What needs to be done
Write out all the data verbatim. Skip images.
>>>
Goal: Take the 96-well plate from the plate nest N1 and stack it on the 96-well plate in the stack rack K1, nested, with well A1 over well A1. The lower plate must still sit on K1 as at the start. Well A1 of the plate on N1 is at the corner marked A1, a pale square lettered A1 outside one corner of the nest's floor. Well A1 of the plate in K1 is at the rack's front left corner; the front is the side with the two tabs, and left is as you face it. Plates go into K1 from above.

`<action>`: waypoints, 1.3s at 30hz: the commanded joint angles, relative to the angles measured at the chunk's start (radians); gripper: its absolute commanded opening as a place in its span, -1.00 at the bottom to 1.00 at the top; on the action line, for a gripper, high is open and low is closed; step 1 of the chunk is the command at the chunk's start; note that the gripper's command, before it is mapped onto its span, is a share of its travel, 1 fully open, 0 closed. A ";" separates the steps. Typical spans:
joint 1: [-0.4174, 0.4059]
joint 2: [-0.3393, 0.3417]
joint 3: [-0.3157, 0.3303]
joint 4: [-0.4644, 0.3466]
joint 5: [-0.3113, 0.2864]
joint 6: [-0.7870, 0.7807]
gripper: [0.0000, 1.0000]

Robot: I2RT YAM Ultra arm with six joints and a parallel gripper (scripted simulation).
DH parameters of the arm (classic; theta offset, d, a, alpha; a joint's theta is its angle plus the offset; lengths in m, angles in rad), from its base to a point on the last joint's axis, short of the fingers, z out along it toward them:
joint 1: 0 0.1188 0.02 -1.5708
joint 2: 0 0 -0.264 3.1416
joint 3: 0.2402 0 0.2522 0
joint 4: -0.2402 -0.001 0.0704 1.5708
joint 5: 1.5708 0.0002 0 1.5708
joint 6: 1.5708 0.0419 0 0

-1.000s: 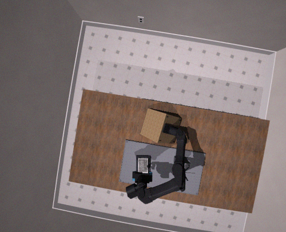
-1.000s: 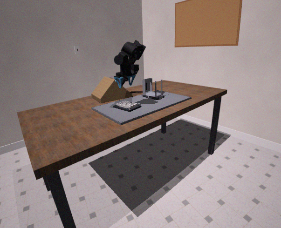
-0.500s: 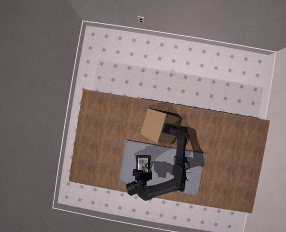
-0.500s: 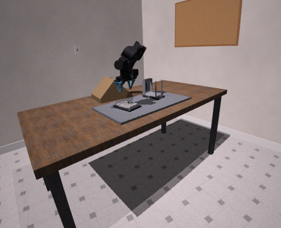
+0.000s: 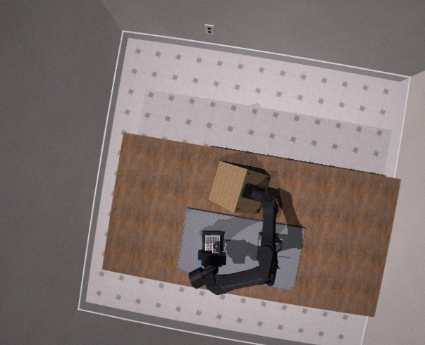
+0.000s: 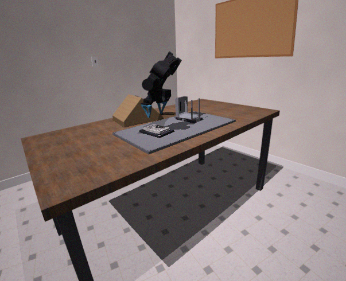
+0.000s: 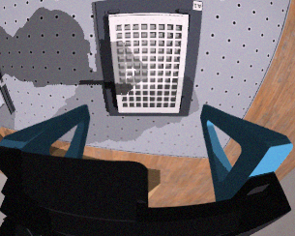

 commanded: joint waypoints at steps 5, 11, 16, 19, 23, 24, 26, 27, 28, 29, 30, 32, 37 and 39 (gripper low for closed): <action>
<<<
Exercise output
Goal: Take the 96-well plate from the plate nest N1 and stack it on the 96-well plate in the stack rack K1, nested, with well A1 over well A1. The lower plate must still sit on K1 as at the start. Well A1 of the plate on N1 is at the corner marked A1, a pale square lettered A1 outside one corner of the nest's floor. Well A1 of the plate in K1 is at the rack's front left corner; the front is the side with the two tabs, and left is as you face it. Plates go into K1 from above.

`<action>`: waypoints, 1.3s at 30hz: the commanded joint angles, relative to the angles measured at the chunk's start (radians); gripper: its absolute commanded opening as a place in its span, -1.00 at the bottom to 1.00 at the top; on the action line, for a gripper, high is open and low is closed; step 1 of the chunk is the command at the chunk's start; note that the gripper's command, before it is mapped onto its span, is a share of its travel, 1 fully open, 0 closed. A ";" separates the steps. Typical spans:
joint 1: [-0.4174, 0.4059]
joint 2: [-0.3393, 0.3417]
joint 3: [-0.3157, 0.3303]
joint 4: [-0.4644, 0.3466]
joint 5: [-0.3113, 0.2864]
joint 6: [-0.7870, 0.7807]
gripper: [0.0000, 1.0000]

Robot: I2RT YAM Ultra arm with six joints and a parallel gripper (scripted simulation).
DH parameters of the arm (classic; theta offset, d, a, alpha; a joint's theta is its angle plus the offset; lengths in m, angles in rad), from its base to a point on the last joint's axis, short of the fingers, z out along it toward them:
joint 1: 0 0.1188 0.02 -1.5708
joint 2: 0 0 -0.264 3.1416
joint 3: 0.2402 0 0.2522 0
joint 4: -0.2402 -0.001 0.0704 1.5708
joint 5: 1.5708 0.0002 0 1.5708
joint 6: 1.5708 0.0419 0 0

-1.000s: 
-1.000s: 
-0.500s: 
-0.500s: 
+0.000s: 
+0.000s: 
+0.000s: 

 commanded: joint waypoints at steps 5, 11, 16, 19, 23, 24, 26, 27, 28, 29, 30, 32, 37 and 39 (gripper low for closed): <action>

The answer has been supplied in full.